Corrélations avec l’énergie

Ses économistes rappellent que le rallye initié en 2020, avec +54% jusqu’au sommet pour l’ensemble des prix (+107% pour les denrées alimentaires), se démarque historiquement par une corrélation accrue avec les prix de l’énergie pour plusieurs raisons : utilisation du pétrole comme carburant pour l’équipement et le transport et du gaz comme principal intrant des engrais et des pesticides à base d’azote ; utilisation des certains produits agricoles (maïs, colza, etc.) comme biocarburants en Europe et aux Etats-Unis depuis 2005 ; et financiarisation accrue de ces marchés, sur lesquels des indices commodities sont bien souvent vendus/achetés pour leur forte pondération sur le pétrole, et entraînent dans leur sillage les matières premières agricoles. Enfin, la valeur du dollar américain joue également un rôle non négligeable sur les prix.

Après une analyse économétrique, le FMI indique qu’un choc d’offre lié aux récoltes a quand même un effet bien supérieur - et bien plus immédiat et durable - sur le prix des céréales (+23% au bout d’un trimestre), qu’un choc de prix de 10% sur les engrais (+7%) ou sur le pétrole (+2%) - un choc de 100 points de base (pb) sur les taux courts US a plutôt un effet négatif (-13%) deux à trois trimestres plus tard. L’étude rappelle que les politiques nationales (taxes, subventions, contrôle des prix, distribution, etc.), l’ouverture commerciale des pays, le prix du pétrole (transport routier) et le Baltic Dry Index (transport maritime), ou le taux de change vont globalement limiter la transmission sur le marché intérieur des variations de prix des denrées alimentaires à l’international : avec un coefficient moyen de 30%, et surtout un décalage de dix à douze mois. Ceci expliquerait une diffusion prolongée sur les taux d’inflation des pays développés importateurs, potentiellement jusqu’à mai 2023 pour les céréales.

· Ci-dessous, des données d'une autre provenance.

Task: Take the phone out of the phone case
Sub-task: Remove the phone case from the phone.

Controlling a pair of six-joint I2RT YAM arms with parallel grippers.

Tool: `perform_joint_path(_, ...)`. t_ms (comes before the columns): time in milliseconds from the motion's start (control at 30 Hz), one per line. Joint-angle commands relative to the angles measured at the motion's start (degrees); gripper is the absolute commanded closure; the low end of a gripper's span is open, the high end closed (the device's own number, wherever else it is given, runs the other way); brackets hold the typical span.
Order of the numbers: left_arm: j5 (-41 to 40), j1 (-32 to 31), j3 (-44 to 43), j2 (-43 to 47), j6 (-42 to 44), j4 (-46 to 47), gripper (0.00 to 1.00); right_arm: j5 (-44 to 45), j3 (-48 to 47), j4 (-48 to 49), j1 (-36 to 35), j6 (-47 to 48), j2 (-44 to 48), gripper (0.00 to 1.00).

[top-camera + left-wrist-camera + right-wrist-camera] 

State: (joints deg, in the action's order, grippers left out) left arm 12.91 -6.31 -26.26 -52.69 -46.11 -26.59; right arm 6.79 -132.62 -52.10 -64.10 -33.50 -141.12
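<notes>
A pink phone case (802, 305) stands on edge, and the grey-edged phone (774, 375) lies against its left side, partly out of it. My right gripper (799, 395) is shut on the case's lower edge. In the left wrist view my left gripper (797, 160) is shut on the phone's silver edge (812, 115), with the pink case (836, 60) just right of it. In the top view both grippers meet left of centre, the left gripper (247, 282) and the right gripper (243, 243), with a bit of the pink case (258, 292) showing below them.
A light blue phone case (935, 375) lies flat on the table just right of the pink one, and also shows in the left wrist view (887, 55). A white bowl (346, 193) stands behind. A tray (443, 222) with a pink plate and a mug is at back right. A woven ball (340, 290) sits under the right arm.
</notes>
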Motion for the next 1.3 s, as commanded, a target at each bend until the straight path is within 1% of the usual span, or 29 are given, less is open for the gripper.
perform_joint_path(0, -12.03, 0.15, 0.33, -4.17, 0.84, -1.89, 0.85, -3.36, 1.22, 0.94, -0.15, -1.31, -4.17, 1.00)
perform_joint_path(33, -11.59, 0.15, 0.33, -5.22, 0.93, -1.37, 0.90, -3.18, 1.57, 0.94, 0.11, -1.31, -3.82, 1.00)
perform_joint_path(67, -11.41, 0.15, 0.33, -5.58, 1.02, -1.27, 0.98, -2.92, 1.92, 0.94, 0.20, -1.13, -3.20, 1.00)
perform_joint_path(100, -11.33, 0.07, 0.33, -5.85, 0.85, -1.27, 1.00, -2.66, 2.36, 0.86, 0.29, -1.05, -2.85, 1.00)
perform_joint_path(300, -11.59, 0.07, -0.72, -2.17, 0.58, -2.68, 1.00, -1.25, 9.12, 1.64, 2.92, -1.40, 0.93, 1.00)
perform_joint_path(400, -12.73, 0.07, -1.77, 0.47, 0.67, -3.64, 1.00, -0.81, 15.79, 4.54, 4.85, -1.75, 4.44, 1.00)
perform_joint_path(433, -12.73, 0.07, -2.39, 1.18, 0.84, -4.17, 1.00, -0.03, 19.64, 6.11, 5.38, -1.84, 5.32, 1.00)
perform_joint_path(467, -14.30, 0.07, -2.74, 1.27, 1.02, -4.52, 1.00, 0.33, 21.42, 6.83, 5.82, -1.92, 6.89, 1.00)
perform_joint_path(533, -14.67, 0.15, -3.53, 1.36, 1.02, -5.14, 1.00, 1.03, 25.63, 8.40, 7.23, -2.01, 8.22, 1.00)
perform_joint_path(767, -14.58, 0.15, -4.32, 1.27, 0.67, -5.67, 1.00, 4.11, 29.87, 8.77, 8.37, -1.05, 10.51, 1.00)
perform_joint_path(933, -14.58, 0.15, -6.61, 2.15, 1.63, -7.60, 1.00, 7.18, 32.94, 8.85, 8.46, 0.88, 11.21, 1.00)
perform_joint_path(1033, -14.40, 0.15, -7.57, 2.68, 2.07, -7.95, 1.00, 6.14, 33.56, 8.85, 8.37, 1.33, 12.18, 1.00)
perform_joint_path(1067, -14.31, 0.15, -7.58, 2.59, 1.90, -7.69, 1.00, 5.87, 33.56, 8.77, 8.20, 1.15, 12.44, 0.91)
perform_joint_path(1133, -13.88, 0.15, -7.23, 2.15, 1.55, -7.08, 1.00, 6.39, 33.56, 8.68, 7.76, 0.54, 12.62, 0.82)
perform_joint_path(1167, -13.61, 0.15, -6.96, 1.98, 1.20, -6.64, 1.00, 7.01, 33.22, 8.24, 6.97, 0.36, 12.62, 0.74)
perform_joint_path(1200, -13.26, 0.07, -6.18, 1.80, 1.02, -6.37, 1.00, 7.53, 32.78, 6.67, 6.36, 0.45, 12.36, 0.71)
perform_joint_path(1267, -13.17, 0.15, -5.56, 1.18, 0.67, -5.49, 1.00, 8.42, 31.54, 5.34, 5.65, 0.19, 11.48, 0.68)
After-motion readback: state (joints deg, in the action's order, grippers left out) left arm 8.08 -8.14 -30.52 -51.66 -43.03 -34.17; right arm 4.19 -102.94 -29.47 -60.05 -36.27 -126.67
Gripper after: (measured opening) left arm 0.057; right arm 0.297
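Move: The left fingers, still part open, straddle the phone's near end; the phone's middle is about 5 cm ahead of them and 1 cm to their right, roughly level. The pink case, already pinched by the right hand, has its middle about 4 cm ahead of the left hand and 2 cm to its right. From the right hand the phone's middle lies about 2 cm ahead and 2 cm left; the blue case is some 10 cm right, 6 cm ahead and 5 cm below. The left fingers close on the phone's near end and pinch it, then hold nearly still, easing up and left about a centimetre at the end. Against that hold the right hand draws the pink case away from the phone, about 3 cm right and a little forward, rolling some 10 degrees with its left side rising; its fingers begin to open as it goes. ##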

En outre, la répercussion est beaucoup plus importante pour les pays émergents parce que les produits alimentaires pèsent davantage dans la structure de coût des ménages. «La flambée des prix alimentaires a contribué à l’inflation intérieure des pays à faible revenu, où l’alimentation représente la moitié de la consommation totale, suscitant des inquiétudes concernant la sécurité alimentaire et les troubles sociaux», indiquent les auteurs, avant d’ajouter que cela fragilise la balance des paiements - et les soldes budgétaires en cas de mesures sociales connexes – et rend souvent la politique monétaire plus difficile.

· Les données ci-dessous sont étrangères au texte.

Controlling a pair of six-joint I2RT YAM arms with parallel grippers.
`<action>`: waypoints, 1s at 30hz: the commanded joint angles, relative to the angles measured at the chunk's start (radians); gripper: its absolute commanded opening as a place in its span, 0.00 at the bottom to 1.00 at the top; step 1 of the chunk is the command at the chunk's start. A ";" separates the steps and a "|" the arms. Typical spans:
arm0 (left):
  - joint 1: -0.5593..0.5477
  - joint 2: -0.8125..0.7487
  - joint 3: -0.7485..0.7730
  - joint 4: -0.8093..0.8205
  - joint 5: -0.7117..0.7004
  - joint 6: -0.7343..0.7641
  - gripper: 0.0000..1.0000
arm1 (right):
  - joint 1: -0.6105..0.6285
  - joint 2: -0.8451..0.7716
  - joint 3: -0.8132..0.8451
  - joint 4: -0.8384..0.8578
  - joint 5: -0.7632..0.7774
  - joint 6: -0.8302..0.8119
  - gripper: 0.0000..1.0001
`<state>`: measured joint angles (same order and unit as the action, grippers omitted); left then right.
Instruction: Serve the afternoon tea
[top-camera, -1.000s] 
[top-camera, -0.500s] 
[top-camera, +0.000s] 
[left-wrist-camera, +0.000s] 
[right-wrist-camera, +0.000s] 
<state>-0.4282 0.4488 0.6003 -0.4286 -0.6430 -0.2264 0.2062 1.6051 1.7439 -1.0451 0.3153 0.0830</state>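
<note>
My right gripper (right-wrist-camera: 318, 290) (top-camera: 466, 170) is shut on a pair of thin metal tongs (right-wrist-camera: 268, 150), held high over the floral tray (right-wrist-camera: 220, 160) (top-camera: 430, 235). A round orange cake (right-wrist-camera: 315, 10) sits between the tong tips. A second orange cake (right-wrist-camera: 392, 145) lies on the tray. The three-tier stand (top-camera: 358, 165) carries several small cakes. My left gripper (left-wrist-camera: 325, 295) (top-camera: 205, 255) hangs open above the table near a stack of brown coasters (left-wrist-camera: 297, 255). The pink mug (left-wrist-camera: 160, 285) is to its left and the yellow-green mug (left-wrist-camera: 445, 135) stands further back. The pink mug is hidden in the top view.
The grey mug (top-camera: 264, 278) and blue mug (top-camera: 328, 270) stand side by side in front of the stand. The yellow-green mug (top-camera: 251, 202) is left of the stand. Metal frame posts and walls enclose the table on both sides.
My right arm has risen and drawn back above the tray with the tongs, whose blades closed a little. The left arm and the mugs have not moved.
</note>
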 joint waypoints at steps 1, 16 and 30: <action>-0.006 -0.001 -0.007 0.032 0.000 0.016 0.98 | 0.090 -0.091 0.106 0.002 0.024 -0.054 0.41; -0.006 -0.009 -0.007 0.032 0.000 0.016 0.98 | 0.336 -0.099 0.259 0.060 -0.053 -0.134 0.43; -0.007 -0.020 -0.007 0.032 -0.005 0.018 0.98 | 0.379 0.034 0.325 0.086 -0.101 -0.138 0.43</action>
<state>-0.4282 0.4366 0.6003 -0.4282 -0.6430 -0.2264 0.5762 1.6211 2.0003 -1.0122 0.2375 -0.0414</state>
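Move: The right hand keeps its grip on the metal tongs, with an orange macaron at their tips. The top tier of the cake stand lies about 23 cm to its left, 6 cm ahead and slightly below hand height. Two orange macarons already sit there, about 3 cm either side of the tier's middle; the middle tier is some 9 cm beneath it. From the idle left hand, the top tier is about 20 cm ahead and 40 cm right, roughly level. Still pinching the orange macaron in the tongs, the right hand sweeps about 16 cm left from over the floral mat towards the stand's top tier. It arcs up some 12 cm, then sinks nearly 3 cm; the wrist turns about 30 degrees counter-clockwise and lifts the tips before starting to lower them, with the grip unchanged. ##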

La répercussion est aussi un peu plus importante pour les pays plus ouverts commercialement, du fait de possibilités d’arbitrages transfrontaliers qui augmentent la réactivité des prix intérieurs, qu’ils soient importateurs nets ou exportateurs nets – d’où la tentation d’introduire des restrictions à l’export comme en Inde sur le blé en mai.

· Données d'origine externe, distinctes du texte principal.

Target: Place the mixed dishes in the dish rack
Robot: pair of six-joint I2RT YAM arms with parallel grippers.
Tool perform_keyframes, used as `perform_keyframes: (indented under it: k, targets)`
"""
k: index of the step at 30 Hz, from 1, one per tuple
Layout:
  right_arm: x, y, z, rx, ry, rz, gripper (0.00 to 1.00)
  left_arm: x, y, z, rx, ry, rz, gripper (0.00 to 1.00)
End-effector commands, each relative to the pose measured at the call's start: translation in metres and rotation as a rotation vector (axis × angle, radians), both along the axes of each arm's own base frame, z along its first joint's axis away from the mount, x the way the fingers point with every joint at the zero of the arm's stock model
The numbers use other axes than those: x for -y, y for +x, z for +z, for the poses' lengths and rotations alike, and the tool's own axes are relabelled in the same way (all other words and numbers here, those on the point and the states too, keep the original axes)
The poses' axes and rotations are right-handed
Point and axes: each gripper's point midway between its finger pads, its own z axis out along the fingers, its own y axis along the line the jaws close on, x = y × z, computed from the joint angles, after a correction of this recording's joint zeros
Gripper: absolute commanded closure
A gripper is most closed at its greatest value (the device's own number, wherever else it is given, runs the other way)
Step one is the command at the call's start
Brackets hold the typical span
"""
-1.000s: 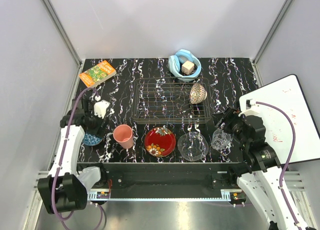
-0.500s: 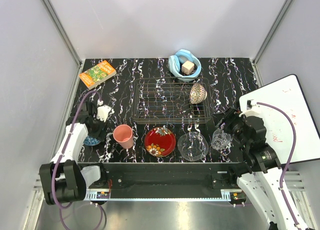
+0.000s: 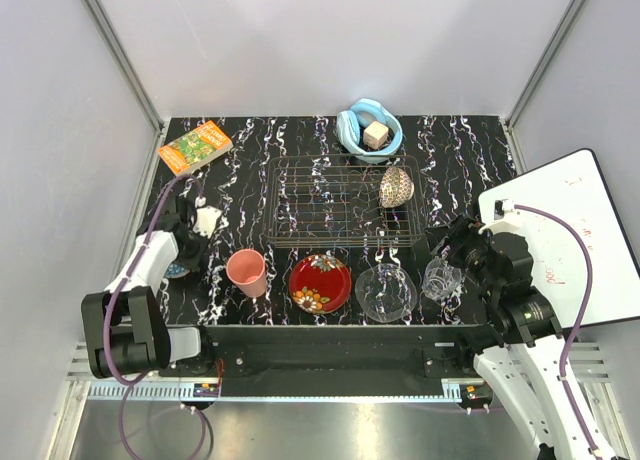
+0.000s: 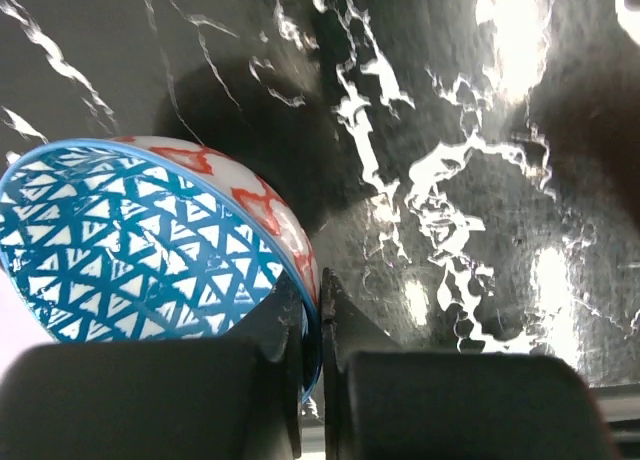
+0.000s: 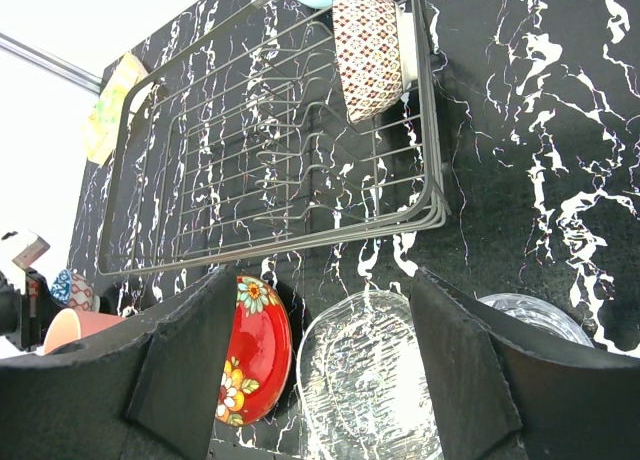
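My left gripper (image 3: 183, 256) is shut on the rim of the small blue patterned bowl (image 3: 176, 271) at the table's left edge. In the left wrist view its fingertips (image 4: 310, 285) pinch the bowl's wall (image 4: 130, 235). The pink cup (image 3: 246, 271), red floral plate (image 3: 320, 282), clear glass bowl (image 3: 385, 292) and clear glass cup (image 3: 440, 278) stand in a row along the front. My right gripper (image 3: 452, 248) is open and empty; in its wrist view the gripper (image 5: 322, 310) hangs over the glass bowl (image 5: 365, 380) and the plate (image 5: 262, 350). The wire dish rack (image 3: 340, 202) holds a patterned bowl (image 3: 396, 186) on edge.
A light-blue bowl with a tan cube (image 3: 369, 130) stands behind the rack. An orange-green book (image 3: 195, 146) lies at the back left. A white board (image 3: 570, 230) lies beside the table on the right. Frame walls close in both sides.
My left arm has swung toward the left edge, and the gripper with the blue bowl has shifted slightly left. The right arm has not moved.
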Motion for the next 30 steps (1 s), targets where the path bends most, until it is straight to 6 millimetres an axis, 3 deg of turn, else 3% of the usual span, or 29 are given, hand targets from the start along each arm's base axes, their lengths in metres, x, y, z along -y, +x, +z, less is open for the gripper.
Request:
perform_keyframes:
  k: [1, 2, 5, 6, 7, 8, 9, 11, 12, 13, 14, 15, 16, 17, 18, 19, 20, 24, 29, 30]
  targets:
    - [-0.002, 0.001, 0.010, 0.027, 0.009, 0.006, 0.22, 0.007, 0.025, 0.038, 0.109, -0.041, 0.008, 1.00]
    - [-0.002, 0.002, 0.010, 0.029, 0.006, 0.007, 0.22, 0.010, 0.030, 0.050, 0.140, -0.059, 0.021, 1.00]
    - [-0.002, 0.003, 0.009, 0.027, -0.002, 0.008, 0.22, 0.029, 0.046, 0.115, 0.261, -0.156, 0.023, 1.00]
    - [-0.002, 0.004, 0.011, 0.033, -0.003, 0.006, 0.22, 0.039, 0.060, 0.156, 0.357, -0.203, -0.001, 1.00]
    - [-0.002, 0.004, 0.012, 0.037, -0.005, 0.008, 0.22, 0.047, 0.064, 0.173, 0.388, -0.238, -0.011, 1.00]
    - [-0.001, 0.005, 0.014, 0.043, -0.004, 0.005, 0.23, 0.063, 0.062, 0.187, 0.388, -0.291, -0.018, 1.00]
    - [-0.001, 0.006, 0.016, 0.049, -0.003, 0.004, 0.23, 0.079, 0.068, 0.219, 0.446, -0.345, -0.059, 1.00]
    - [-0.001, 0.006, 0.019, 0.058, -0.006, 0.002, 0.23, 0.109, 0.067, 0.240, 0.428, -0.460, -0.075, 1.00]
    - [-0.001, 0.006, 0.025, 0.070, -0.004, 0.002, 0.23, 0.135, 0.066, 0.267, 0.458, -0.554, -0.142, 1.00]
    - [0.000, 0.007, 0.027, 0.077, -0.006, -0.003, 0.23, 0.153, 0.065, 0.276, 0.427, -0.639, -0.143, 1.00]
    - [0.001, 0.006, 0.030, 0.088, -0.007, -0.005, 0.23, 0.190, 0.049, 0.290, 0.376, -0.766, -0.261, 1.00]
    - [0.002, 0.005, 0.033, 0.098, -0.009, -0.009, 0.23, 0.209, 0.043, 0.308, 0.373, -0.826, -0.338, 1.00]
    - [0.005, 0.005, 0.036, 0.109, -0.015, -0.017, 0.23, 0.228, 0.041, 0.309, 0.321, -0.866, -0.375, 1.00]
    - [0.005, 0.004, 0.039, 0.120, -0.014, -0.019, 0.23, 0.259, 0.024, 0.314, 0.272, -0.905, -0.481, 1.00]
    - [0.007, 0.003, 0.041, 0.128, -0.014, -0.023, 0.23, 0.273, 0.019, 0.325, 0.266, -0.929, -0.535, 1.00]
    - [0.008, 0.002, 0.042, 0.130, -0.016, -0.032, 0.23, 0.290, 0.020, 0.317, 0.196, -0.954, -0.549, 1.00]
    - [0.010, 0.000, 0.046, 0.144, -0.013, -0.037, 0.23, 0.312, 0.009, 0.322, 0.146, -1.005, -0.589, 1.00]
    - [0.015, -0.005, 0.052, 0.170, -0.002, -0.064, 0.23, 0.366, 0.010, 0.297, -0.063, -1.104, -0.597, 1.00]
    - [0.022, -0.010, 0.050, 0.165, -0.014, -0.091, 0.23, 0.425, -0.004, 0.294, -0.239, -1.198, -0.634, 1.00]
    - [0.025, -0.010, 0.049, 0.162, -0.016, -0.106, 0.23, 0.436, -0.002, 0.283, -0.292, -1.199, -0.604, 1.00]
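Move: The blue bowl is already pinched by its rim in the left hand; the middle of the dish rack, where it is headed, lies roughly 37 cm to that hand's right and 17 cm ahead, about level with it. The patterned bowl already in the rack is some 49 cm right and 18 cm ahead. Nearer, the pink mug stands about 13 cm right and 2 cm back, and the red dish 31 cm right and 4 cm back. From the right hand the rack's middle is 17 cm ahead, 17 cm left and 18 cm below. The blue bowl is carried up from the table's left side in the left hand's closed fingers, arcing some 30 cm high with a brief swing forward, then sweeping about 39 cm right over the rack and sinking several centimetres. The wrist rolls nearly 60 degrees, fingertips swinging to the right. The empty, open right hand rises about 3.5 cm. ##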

Entre l’épisode météorologique de La Niña, les restrictions commerciales, la demande spécifique de la Chine, les taux bas puis la guerre en Ukraine, les prix alimentaires internationaux ont ajouté en moyenne 5 points de pourcentage à l’inflation des prix alimentaires nationaux en 2021, 6 points en 2022, et le FMI attend encore 2 points de hausse en 2023. Sous réserve d’autres mauvaises nouvelles, notamment des effets négatifs supplémentaires déjà constatés sur l’offre cette année. Sans remettre en cause l’intérêt de marchés internationaux ouverts pour la stabilité des prix dans les pays émergents – également plus densément peuplés et vulnérables au changement climatique -, l’institution souligne l’importance du bon fonctionnement des marchés alimentaires internationaux et de politiques nationales ciblées pour faire face aux inévitables fluctuations.